Recordó los minaretes que se veían desde el jardín y al atento señor Hosseini y su mezquita. Le costaba imaginar al señor Hosseini con una faja llena de TNT, pero en realidad ¿qué aspecto tenía un terrorista?

Le habían preguntado si le habían robado el Opel y, aunque él lo negó, de pronto recordó que unas semanas atrás tuvo que reajustarle el asiento. Lo encontró un poquito más adelantado de lo que a él le gustaba, cosa que lo sorprendió. ¿Debería llamar a la señora de la Policía para contárselo? ¿Y si alguien le había birlado el coche y se lo había devuelto sin que se enterase?

Otro pinchazo en el pecho. Las pastillas, lo primero era tomarse una pastilla.

Llegó hasta el cuarto de baño arrastrando los pies y procurando no precipitarse, aunque el miedo a sufrir un ataque se hacía cada vez más presente. Helle había reunido todos sus medicamentos y los había guardado en un cestito de plástico blanco que había colocado en el armarito de encima del lavabo. La bendroflumetiazida, el ácido acetilsalicílico, el Fortzaar, el Gaviscon… la nitroglicerina. Agitó la caja para extraer un blíster, presionó sobre la pastilla hasta sacarla del envase y se la colocó debajo de la lengua. Ya estaba. Ahora solo había que esperar y respirar con calma, con muuuuuucha calma. Se sentó sobre la tapa del inodoro y cerró los ojos. De repente volvió a abrirlos. Algo no andaba bien. La bendroflumetiazida, el ácido acetilsalicílico, el Fortzaar, el Gaviscon, la nitroglicerina… pero ni una sola caja de Imovane. Su ayudita para conciliar el sueño había desaparecido del cesto. Cuando se levantó para comprobar que no estaba en algún otro estante del armario, le dio un mareo que lo obligó a agarrarse al lavabo. Las medicinas salieron disparadas por los aires y el vaso con la bendroflumetiazida se estrelló contra la cisterna dejando las baldosas del suelo sembradas de cristales y de pastillas verdes.
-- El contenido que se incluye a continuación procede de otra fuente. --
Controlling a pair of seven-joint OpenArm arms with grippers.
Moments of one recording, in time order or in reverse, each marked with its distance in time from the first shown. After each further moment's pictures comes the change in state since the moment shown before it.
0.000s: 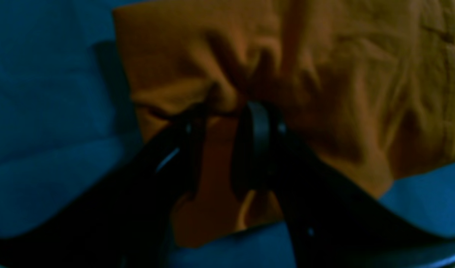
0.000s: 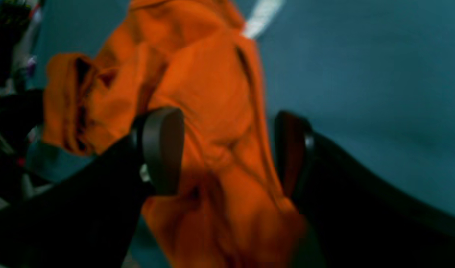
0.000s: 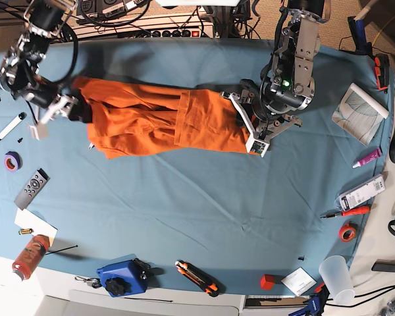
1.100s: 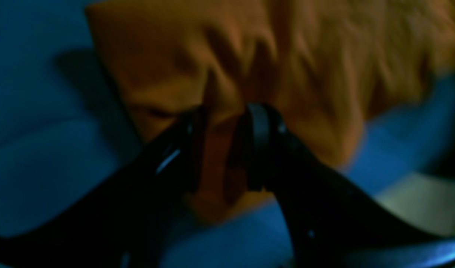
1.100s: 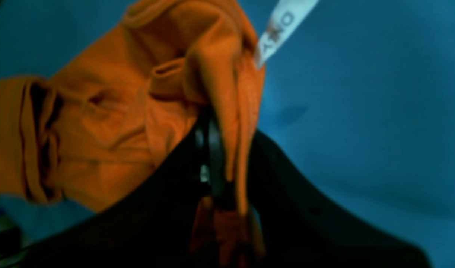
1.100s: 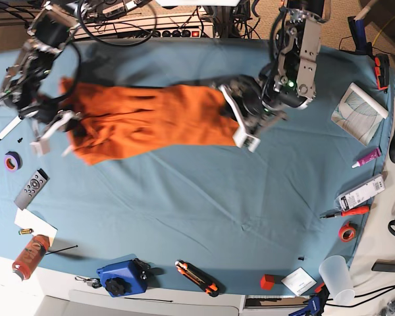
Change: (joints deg) left arm 0.5 0.1 0.2 1.9 -14.0 -3.2 5.9; right arm 7.3 -0.3 2.5 1.4 -18.3 0.2 2.8
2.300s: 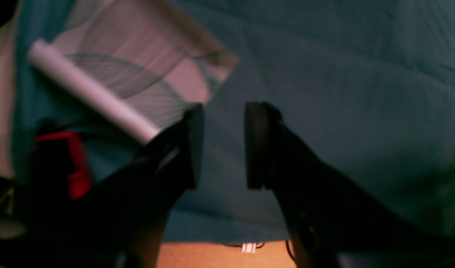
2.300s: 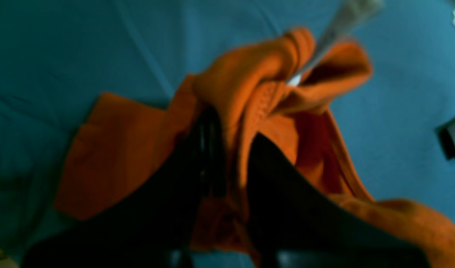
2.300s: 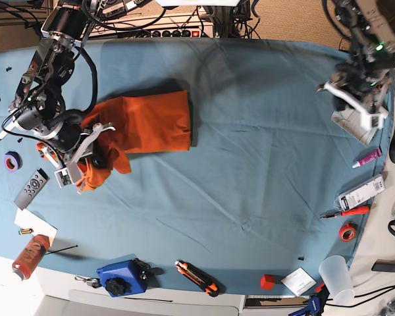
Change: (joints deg) left arm 11.3 0.2 -47.3 13.6 -2.4 -7.5 2.3; right arm -2.2 -6.4 -16.8 35.3 -11.9 -7.6 -0.3
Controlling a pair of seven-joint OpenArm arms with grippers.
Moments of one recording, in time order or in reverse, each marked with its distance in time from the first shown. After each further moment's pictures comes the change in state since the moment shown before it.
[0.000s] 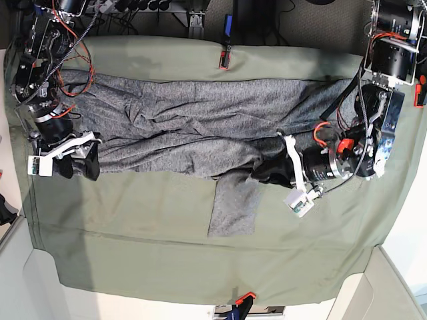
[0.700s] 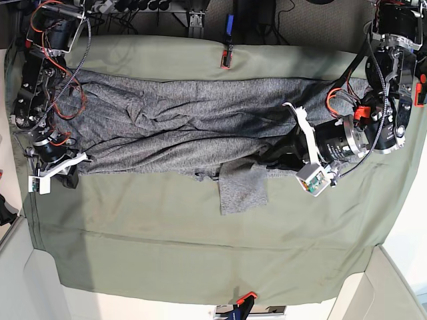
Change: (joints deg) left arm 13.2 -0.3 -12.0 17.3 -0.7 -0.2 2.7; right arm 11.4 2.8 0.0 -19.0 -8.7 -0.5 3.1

Schou-Larsen permaneció unos minutos aferrado al lavabo hasta que pasó el mareo. Estaba hecho un cacharro, se dijo con enojo. Un viejo impotente, desvalido y desahuciado. Dentro de poco no podría pinchar una mierda con un palo sin destrozar las dos cosas.

Aliviaba un poco eso de decir «mierda», aunque solo fuese mentalmente. Lo intentó de nuevo.
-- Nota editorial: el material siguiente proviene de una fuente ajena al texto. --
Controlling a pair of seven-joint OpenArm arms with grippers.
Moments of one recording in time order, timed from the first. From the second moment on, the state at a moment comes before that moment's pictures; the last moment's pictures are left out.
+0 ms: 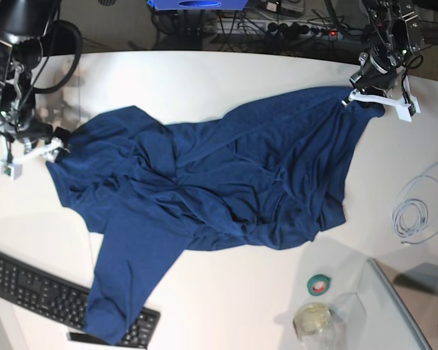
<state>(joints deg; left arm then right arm) 27.8 -9.3 -23.0 96.2 -34.0 7.9 37.7 -5.3 7.3 22.5 74.1 18.6 8.9 -38.8</state>
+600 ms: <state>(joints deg) 27.9 -9.6 -23.0 96.2 -34.0 7.9 30.3 -10.2 7.5 22.4 78.0 18.6 12.0 -42.6</state>
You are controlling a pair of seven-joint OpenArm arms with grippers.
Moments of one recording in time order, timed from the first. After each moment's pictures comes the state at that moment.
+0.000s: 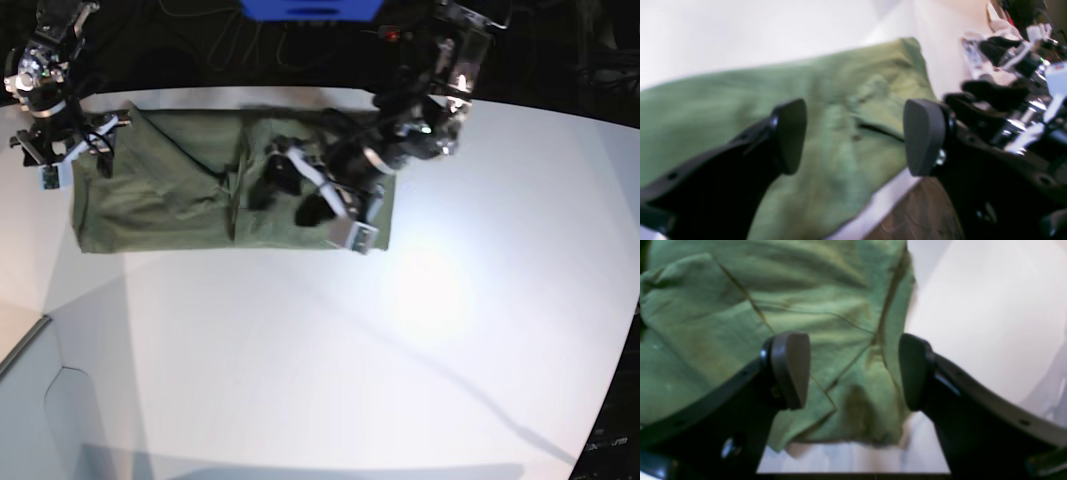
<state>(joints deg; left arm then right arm) 9.2 -3.3 17.4 91.6 -33.6 -16.0 30.8 -18.6 -0.3 40.7 94.2 -9.9 39.1 -19.0</state>
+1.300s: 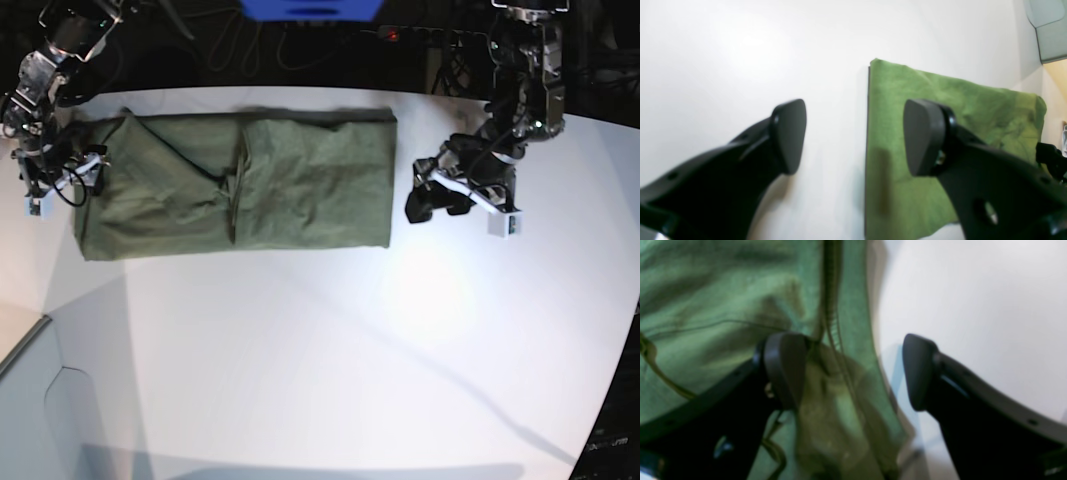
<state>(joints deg) 13.0 -8.1 -7.3 85.4 -37.3 -16.2 31.0 -2.3 6.4 46.8 68.4 -8.6 39.0 -26.5</state>
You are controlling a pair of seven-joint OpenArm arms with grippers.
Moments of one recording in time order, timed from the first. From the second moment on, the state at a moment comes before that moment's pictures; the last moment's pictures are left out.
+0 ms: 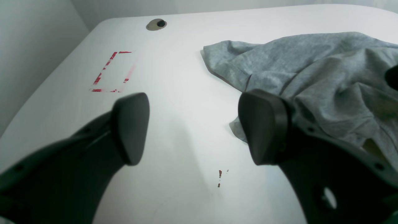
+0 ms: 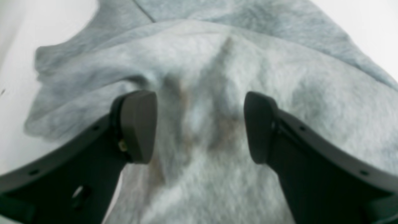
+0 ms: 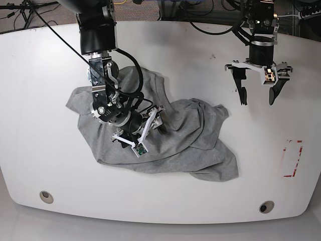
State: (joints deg) left arm 31.8 -8.2 -7.0 116.1 -4.1 1.6 4.5; right arm 11.7 1.7 -6.9 84.2 11.0 27.3 -44.5
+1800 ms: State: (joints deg) left arm 31.2 -8.2 -7.3 116.1 -3.9 1.7 3.4; right arm 6.6 0.7 -7.7 80.7 10.6 26.0 -43.0
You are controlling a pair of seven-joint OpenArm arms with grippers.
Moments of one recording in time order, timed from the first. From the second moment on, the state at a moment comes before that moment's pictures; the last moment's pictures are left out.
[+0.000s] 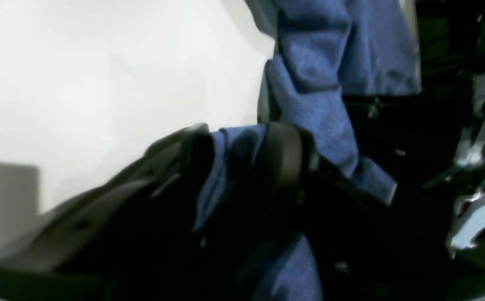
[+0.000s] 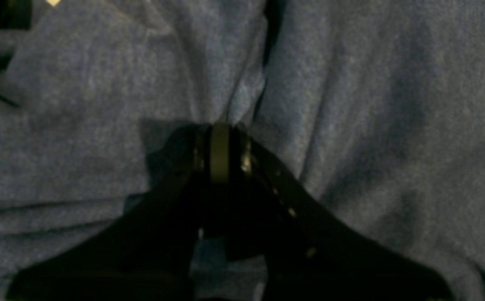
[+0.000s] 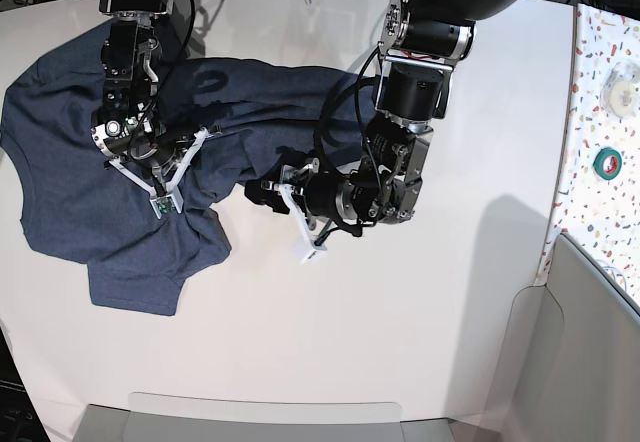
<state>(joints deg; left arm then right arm) -26.4 8.7 6.4 48.0 -37.8 -26.5 60.3 1.4 6.5 7.3 95.0 4.1 21.8 -66.5</state>
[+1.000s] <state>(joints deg) -26.1 0.7 -13.0 49.6 -36.8 -26.3 60.4 -3.6 0.8 7.9 117.0 2.4 21.7 -70.0</state>
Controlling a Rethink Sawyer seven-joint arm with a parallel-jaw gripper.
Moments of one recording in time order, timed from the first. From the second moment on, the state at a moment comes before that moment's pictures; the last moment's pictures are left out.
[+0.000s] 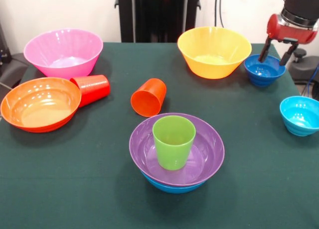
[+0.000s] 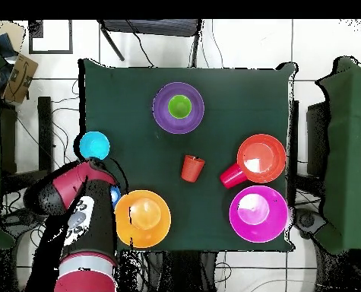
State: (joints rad) arm 0.29 -0.58 -0.02 1.61 -0.26 0.61 2.25
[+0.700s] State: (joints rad) arm 0.34 -0.57 -0.10 1.64 -0.14 0.57 2.25
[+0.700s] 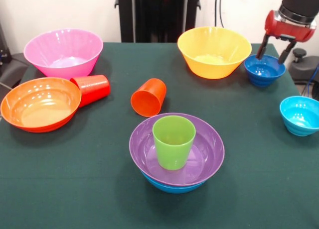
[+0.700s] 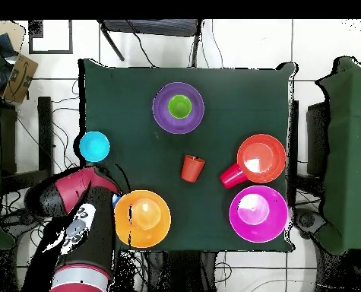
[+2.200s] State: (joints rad) arm 0.47 -0.44 -0.20 1.63 -0.02 0.48 2.25
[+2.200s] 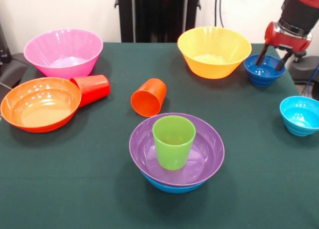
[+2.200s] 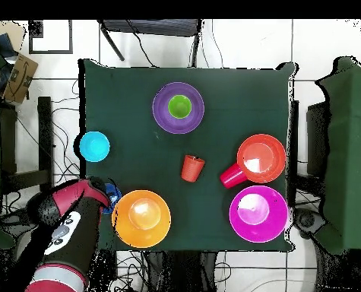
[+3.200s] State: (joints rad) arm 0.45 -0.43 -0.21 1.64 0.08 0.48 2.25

—Mierda —susurró—. Todo es una mierda.

Su buena educación burguesa se revolvió inquieta. En realidad, ¿de qué le había servido ser un irreprochable hombre de bien toda su vida? No le había protegido contra la irrupción de la Policía en su casa ni ayudado a mantener con vida su matrimonio, al contrario, se había interpuesto entre Helle y él como una membrana y ambos habían terminado interpretando sus papeles sin hablar jamás de lo que realmente importaba.
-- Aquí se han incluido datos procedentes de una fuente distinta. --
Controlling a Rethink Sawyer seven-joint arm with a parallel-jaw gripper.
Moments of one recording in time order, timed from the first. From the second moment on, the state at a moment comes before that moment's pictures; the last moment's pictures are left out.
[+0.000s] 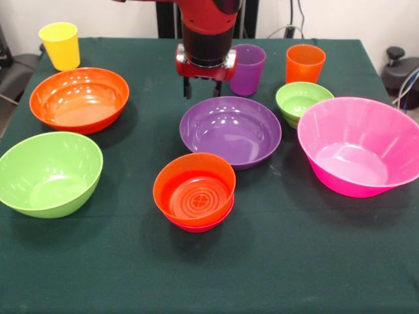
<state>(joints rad) -0.41 -0.46 0.16 1.63 -0.40 0.64 1.91</state>
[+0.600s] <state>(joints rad) -0.44 -0.49 0.20 1.61 -0.40 0.67 1.91</state>
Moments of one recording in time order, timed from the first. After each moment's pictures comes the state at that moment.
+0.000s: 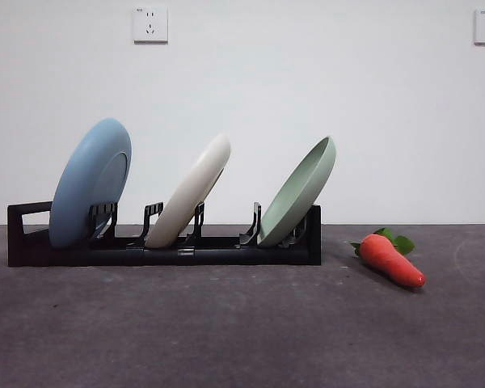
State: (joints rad) left arm -0.01 0.48 0.82 -0.93 0.74 -0.02; right arm 0.02 0.66 1.01 -1.15 -0.49 -0.05
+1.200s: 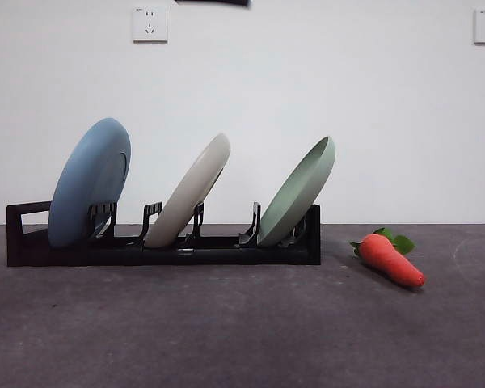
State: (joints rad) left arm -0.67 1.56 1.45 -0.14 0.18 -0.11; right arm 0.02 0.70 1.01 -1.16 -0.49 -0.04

Se acabó, decidió. Pienso hablar con ella en cuanto vuelva, hablar con ella en serio.

Pero mejor barrer los cristales primero. Y recoger las pastillas. Al fin y al cabo, su mujer no tenía por qué enterarse de que había estado a punto de desmayarse. Su decrepitud era ya bastante evidente.

Hacía años que no tocaba el aspirador, pero sabía dónde estaba guardado, en el armario de debajo de las escaleras. Un Nilfisk antiguo, calidad danesa; más duradero, imposible.

En uno de los estantes del armario, junto a las bolsas del aspirador y los trapos del polvo primorosamente doblados, había un sobre de burbujas. Un sobre gris sin dirección.

¿Qué pinta aquí?, se preguntó. Menudo sitio más raro.

Lo abrió y miró en su interior.

Estaba lleno de billetes de quinientas coronas y no le costó calcular prácticamente de inmediato a cuánto ascendía el total.

Más o menos seiscientas mil coronas.